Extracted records
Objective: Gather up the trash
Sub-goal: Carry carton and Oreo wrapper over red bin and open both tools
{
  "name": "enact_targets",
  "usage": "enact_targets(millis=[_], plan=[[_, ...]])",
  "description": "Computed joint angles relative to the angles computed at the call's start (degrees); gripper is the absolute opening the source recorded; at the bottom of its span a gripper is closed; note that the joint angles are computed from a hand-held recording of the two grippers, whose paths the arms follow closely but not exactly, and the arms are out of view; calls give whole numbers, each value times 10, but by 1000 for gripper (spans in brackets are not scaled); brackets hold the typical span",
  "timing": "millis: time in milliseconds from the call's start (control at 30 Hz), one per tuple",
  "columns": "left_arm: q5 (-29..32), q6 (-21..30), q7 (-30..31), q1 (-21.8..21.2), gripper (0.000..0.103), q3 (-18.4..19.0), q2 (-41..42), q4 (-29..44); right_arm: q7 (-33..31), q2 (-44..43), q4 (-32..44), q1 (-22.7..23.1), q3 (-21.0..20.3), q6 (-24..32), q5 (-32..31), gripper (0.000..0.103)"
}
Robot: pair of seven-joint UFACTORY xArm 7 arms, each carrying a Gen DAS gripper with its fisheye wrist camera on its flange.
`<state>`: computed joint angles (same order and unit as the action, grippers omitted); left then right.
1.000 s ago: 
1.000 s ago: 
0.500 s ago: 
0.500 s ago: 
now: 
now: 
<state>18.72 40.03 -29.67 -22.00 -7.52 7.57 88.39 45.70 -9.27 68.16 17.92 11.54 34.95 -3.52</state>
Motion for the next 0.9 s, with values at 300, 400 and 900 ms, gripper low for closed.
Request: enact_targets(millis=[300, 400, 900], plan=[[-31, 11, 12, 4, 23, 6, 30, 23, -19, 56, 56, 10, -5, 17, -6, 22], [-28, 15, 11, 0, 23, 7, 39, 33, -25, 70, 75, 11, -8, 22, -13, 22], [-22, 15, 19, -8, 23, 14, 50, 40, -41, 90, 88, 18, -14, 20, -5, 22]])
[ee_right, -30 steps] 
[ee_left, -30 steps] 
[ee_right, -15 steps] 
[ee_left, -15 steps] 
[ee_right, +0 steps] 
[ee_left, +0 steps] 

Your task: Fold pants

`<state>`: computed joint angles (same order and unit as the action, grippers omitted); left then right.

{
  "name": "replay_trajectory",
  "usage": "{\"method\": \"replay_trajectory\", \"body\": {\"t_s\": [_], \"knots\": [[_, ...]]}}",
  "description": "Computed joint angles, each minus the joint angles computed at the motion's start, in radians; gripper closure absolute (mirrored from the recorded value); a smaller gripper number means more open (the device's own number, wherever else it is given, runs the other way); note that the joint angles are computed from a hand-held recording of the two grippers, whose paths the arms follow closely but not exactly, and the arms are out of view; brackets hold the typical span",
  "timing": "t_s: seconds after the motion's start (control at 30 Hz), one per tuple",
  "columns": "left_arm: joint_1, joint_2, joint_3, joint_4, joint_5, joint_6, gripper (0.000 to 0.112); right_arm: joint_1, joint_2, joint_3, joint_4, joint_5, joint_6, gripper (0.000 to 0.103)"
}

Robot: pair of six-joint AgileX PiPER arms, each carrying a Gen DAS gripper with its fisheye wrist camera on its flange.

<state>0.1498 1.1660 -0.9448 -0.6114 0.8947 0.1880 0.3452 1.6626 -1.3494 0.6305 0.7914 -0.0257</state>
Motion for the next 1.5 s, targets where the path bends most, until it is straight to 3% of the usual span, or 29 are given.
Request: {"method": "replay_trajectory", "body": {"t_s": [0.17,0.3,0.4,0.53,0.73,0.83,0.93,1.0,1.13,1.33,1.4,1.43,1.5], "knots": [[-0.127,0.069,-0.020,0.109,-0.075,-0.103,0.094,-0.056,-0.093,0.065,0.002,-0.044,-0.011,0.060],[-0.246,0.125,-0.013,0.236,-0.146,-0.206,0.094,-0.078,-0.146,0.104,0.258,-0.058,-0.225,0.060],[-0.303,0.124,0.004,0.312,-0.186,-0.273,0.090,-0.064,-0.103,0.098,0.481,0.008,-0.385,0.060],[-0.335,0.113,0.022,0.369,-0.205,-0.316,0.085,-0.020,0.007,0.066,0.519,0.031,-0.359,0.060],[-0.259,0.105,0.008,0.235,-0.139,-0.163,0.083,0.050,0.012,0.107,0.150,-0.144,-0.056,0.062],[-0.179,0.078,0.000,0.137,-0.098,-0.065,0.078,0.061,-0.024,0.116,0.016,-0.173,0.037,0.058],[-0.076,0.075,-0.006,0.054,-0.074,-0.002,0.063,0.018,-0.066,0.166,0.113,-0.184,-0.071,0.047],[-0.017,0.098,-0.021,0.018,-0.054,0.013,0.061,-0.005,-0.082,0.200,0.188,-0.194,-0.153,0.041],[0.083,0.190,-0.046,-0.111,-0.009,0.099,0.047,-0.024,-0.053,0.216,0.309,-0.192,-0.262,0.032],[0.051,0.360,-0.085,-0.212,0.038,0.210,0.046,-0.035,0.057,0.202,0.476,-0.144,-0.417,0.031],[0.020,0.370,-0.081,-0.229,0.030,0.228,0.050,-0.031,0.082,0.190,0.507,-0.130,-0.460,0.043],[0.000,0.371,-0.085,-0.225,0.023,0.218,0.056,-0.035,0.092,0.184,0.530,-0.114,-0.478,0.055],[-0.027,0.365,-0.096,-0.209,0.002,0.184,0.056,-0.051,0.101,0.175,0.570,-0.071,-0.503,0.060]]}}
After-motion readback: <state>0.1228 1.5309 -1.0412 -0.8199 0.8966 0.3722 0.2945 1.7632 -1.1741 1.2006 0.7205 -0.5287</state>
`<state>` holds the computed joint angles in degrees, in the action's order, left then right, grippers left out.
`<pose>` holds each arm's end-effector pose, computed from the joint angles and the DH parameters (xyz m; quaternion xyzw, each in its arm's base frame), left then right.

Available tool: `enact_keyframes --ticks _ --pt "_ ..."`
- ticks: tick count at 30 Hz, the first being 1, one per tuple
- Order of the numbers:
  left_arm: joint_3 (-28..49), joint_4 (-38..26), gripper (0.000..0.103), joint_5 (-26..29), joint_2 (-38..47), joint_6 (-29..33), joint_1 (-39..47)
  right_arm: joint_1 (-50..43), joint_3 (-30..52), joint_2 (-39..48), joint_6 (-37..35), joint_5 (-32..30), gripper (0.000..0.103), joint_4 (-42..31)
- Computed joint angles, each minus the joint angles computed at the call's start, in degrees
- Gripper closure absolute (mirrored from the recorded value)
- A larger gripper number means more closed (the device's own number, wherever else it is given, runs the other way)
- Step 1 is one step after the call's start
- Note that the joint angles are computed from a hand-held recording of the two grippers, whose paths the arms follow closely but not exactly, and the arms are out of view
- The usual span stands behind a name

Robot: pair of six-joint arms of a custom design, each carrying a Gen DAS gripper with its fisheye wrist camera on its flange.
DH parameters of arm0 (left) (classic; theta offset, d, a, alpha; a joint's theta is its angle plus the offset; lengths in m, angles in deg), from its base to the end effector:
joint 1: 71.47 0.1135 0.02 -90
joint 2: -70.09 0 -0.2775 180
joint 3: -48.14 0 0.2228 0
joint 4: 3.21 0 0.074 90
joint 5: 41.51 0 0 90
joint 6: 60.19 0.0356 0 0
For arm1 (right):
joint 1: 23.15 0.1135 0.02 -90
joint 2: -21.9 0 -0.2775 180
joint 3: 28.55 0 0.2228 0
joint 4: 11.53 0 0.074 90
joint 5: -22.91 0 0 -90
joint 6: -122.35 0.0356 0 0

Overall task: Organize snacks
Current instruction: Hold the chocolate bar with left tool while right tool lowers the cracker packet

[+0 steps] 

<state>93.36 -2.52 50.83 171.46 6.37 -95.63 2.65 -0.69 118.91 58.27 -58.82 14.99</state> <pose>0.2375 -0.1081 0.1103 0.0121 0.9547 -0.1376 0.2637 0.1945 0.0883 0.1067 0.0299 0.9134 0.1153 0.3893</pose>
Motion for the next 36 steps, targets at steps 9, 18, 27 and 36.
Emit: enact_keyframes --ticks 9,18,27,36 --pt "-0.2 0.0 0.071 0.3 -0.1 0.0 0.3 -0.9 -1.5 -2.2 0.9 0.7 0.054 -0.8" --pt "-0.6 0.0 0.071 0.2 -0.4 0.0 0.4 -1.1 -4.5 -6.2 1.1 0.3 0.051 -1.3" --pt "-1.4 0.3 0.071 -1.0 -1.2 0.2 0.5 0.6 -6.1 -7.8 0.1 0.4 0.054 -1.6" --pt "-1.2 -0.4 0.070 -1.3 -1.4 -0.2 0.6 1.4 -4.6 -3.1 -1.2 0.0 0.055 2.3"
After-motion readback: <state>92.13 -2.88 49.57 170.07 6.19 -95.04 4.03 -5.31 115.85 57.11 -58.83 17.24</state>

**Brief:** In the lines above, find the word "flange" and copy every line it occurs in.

**Result of this task:**
Robot: pair of seven-joint UFACTORY xArm 7 arms, each carrying a Gen DAS gripper with its fisheye wrist camera on its flange.
Robot: pair of six-joint AgileX PiPER arms, each carrying a Gen DAS gripper with its fisheye wrist camera on its flange.
Robot: pair of six-joint arms of a custom design, each carrying a Gen DAS gripper with its fisheye wrist camera on its flange.

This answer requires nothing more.